As Superior Court Judge Daniel J. Craig predicted at one of the court hearings concerning Sentinel Offender Services, efforts are underway to change the law governing private probation companies.
This week, members of the Georgia House’s Public Safety and Homeland Security Committee advanced a bill that gives private, for-profit probation companies powers that Craig ruled they didn’t have under the current law.
In September, Craig ruled that two common practices – the extension of probation sentences past the original terms and electronic monitoring – are practices the state law specifically reserves for probation officers employed by the state.
Sentinel is appealing Craig’s ruling, which affects 13 civil lawsuits pending in the Superior Courts in Richmond and Columbia counties. The plaintiffs’ attorneys also have appealed Craig’s ruling that the use of private, for-profit probation companies is not in principle, unconstitutional.
“This Act is being enacted in response to the decision of the Superior Court of Richmond County in a series of cases in which the court found limitations on the use of such probation officers,” House Bill 837 reads.
While the authors contend the General Assembly didn’t intend for the law to keep certain powers from the for-profit probation firms, they aren’t waiting for the Supreme Court to decide what the law means.
The lead attorney who sued Sentinel, John B. Long, contends Sentinel has abused its ability to seek the jailing of probationers to increase corporate profits.
Private probation is big business.
Sentinel reported to its insurance company that in a single month in 2012, its profit was more than $1.8 million. About half of Sentinel’s contracts are in Georgia.
Long points to the fees Sentinel charges probationers for electronic monitoring. While the maximum fine for a misdemeanor in Georgia is $1,000, Sentinel charges a $6 daily fee for electronic monitoring and a $12 daily fee for electronic monitoring for alcohol consumption.
A probationer can pay $2,190 or $4,380, respectively, to Sentinel for a year of monitoring.
“None of those fees go to the government. This (bill) will enable a private company to collect more from the judicial system than the government collects in fines,” Long wrote by e-mail.
“More, importantly no judge or local government officials has required any disclosure about the profits made off the backs of working Georgians through this system. This bill, if passed, will lead to further abuse of the judicial system.”
In 2000, the General Assembly passed legislation that allows local governments to either create their own probation department to supervise the terms imposed for misdemeanor offenses and local ordinance violations, or contract with private, for-profit companies.
While the legislation keeps the supervision of felony probation terms under the state Department of Corrections, one of the first private probation companies hired a member of the state’s parole board to lobby legislators to remove that restriction.
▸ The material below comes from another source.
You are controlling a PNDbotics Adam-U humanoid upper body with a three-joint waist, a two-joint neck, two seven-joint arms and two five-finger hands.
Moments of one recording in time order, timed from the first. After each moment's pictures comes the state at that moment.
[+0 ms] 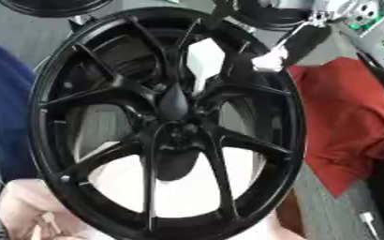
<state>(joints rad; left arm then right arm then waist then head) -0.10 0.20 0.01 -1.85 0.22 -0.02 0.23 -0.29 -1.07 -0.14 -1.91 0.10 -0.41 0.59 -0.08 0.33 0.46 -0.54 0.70</state>
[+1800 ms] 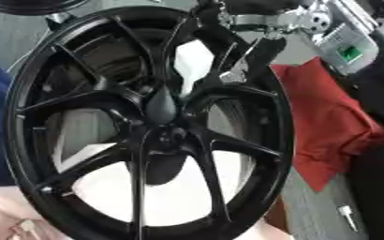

Bobby Whitworth, who had also served as the commission of the prison and probation system, was convicted of public corruption.
In recent years, the Private Probation Association of Georgia has hired various lobbyists in Atlanta.
The association, private probation companies and people who work in probation services have contributed more than $140,000 to state political campaigns, according to records maintained by the Georgia Government Transparency and Campaign Finance Commission.
According to the association, at the end of 2012 one in 40 Georgia residents was on misdemeanor probation.